Understanding Metrics

Workloads can and should be designed to emit a variety of metrics such as application metrics (number of requests, error codes), infrastructure metrics (CPU, memory, disk usage), etc. These metrics should be tied back to KPI(s) that are used to measure a certain aspect of the business. Understanding different workload metrics will allow you to select the right metric to monitor, and understand the availability or status of your workload and its dependencies.

In this case, a Lambda function gets invoked after every data write using the S3 PutObject API call. Understanding metrics related to the Lambda function will provide insight on what the right metrics are to determine the health of the dependent service i.e. the external data write service.

“AWS Lambda automatically monitors Lambda functions on your behalf and reports metrics through Amazon CloudWatch. To help you monitor your code as it executes, Lambda automatically tracks the number of requests, the execution duration per request, and the number of requests that result in an error. It also publishes the associated CloudWatch metrics and you can leverage these metrics to set CloudWatch custom alarms to enable automated responses to changes in metrics.” - https://docs.aws.amazon.com/lambda/latest/dg/lambda-monitoring.html

AWS Lambda provides default metrics on CloudWatch across three categories:

For the use-case in this lab, invocation metrics provided by Lambda will be used. The two key invocation metrics to focus on here are Invocations and Errors.

Monitoring the Errors metric will provide visibility into function errors. Function errors include exceptions thrown by your code and exceptions thrown by the Lambda runtime. The runtime returns errors for issues such as timeouts and configuration errors. This is a valuable metric to identify issues with the function code, or configuration, as well as certain issues related to the external service.

For example, if the Lambda function is expecting the file written by the external service to be in a certain format, and if the written file does not match this format, it could result in a Lambda function error. Creating an alarm on Errors will provide visibility into the function execution.

There might be a situation where the external service is running at reduced capacity, some capabilities may be impaired, or it could be experiencing a complete outage with no data writes to S3. If no new files are being written to S3 monitoring for Lambda function errors will not suffice.

If the external service is no longer writing files to S3 at 50 second intervals, there would be no S3 notification, and subsequently, no Lambda invocations. As the Lambda function was never invoked, the Errors metric will show no change. A different approach is necessary.

The SLA with the external service expects new files to be written at 50 second intervals. The expected Lambda invocation rate is a minimum of 1 invocation per minute as a results of the S3 notifications.
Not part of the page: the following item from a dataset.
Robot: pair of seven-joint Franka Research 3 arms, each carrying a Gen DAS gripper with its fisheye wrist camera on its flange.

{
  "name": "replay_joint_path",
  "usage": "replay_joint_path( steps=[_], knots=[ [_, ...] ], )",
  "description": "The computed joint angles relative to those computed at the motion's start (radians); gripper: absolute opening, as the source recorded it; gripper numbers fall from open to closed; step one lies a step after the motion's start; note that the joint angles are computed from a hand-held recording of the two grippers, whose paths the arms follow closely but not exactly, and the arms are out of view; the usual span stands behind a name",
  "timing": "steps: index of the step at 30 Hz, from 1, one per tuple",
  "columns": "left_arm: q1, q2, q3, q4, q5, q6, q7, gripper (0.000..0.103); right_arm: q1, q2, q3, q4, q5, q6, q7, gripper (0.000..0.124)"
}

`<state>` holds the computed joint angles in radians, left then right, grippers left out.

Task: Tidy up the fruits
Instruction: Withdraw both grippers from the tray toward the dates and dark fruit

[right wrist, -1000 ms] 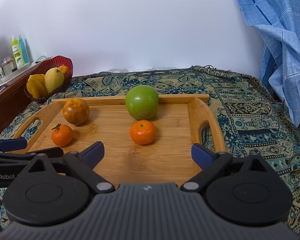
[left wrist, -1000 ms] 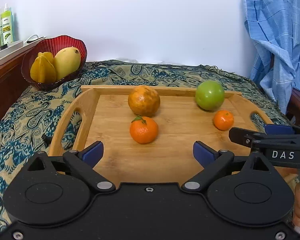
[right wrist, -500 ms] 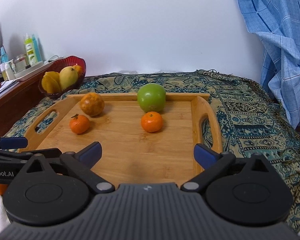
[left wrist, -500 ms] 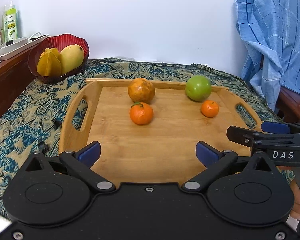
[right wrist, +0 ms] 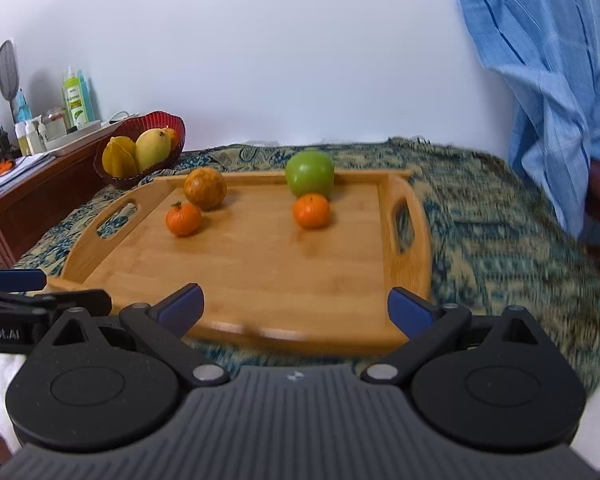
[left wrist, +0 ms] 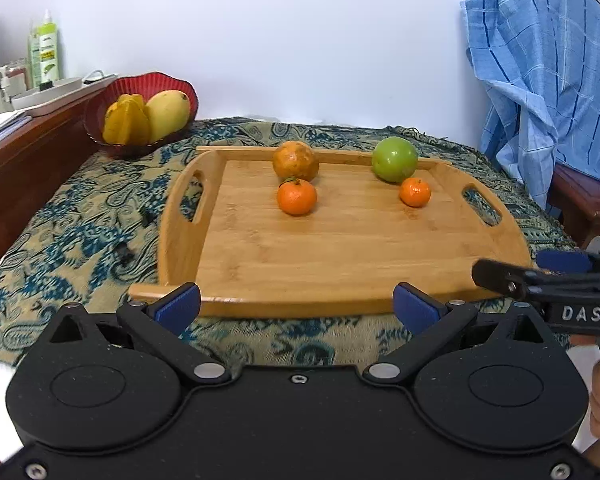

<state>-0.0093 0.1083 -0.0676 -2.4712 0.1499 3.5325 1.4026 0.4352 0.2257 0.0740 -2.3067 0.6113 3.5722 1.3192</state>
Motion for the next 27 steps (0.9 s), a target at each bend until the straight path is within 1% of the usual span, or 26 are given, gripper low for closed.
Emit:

Now that a baseline has been established as to what the Invocations metric should look like, you can create an alarm to alert when the metric deviates from the baseline.
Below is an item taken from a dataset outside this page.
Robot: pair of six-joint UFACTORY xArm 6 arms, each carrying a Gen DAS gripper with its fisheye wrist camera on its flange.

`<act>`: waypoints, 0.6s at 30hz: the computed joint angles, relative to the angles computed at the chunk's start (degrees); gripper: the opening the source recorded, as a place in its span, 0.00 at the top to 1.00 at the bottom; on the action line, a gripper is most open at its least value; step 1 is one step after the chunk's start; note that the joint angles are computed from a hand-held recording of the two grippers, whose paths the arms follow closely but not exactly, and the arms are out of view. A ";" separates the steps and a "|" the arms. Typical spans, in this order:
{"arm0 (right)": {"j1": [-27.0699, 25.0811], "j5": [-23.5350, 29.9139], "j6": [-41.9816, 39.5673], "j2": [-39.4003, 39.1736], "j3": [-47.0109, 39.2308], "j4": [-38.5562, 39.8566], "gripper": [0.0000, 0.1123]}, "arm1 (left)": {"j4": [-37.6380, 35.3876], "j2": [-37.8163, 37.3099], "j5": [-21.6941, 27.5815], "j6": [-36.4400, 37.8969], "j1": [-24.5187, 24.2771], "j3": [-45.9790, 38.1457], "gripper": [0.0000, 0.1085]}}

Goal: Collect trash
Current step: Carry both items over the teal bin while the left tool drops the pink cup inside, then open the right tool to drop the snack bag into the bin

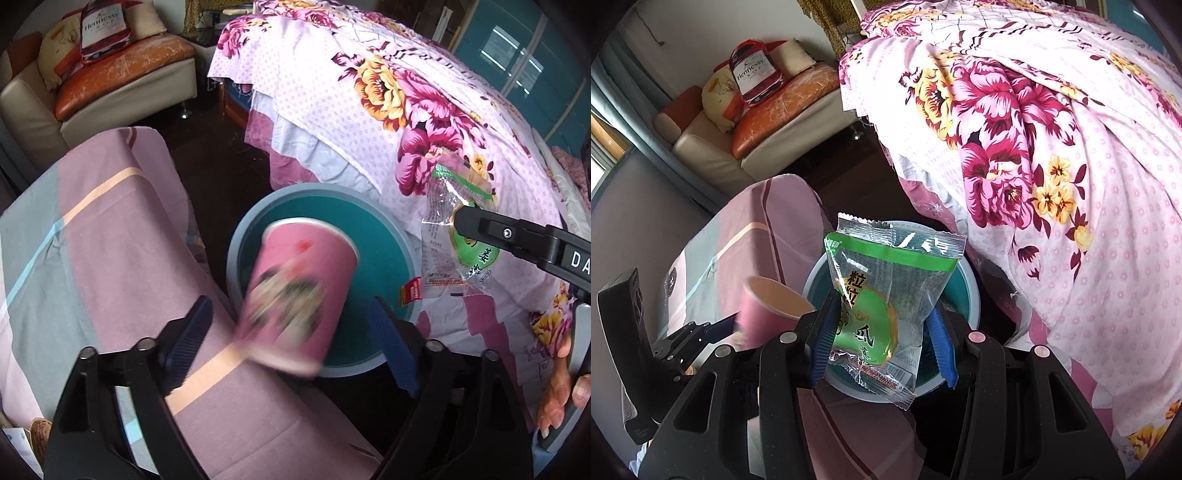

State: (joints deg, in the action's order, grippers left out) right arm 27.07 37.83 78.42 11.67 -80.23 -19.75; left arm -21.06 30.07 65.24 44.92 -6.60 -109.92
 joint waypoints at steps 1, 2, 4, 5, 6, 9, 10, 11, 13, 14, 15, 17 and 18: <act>-0.02 0.10 -0.48 0.43 -0.38 0.44 0.60 | 0.40 -0.49 -1.03 0.15 0.11 0.96 0.18; -0.01 0.17 -0.63 0.62 -0.58 0.61 0.60 | 0.64 -0.41 -0.83 0.03 0.24 0.87 0.18; 0.01 0.36 -1.17 1.21 -1.22 1.11 0.60 | 0.75 0.13 0.24 -0.34 0.70 0.07 0.18; 0.07 0.53 -1.46 1.58 -1.69 1.29 0.60 | 0.87 0.21 0.47 -0.58 0.95 0.01 0.18; 0.19 0.75 -1.68 1.91 -2.15 1.36 0.60 | 0.92 0.29 0.68 -0.73 1.17 -0.08 0.18; 0.35 1.31 -2.31 2.57 -3.10 1.69 0.60 | 0.62 0.35 1.16 -0.64 1.93 -0.25 0.18; 0.42 1.69 -2.75 2.99 -3.73 1.96 0.60 | 0.61 0.34 1.21 -0.60 2.06 -0.28 0.18; 0.51 1.96 -2.90 3.24 -4.17 2.02 0.60 | 0.59 0.32 1.27 -0.57 2.26 -0.31 0.18; 0.64 2.58 -3.22 3.67 -4.97 2.03 0.60 | 0.53 0.29 1.33 -0.52 2.59 -0.38 0.18; 0.74 2.97 -3.37 3.98 -5.54 2.08 0.60 | 0.49 0.29 1.35 -0.53 2.76 -0.42 0.18; 0.85 3.36 -3.46 4.26 -6.08 2.10 0.60 | 0.46 0.37 1.46 -0.59 2.90 -0.59 0.18; 1.08 4.25 -3.80 4.85 -7.20 2.09 0.60 | 0.34 0.67 2.01 -0.66 3.26 -1.16 0.18; 1.20 4.65 -3.95 5.14 -7.72 2.09 0.60 | 0.27 0.76 2.22 -0.67 3.41 -1.35 0.18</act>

  1. Go to the Amazon CloudWatch console at https://console.aws.amazon.com/cloudwatch and click on Metrics

  2. In the search bar under All metrics, enter the name of the data read function - WA-Lab-DataReadFunction and press enter

  3. In the metric breakdown, select Lambda > By Resource and you will see a list of Lambda metrics available


  4. Check the box for the metric Invocations and observe the graph, you will see all the function invocations

  5. Change the range by clicking on the custom option and selecting 15 Minutes


  6. Change the period to 1 Minute by going to the Graphed metrics tab


You should now see a graph that has a data point at 1 minute intervals representing a Lambda function invocation. Each invocation represents a write to the S3 bucket. By monitoring the number and frequency of lambda invocations, you are monitoring the availability of the external service. If the number of invocations drops below the expected value, there may be an issue with the external service.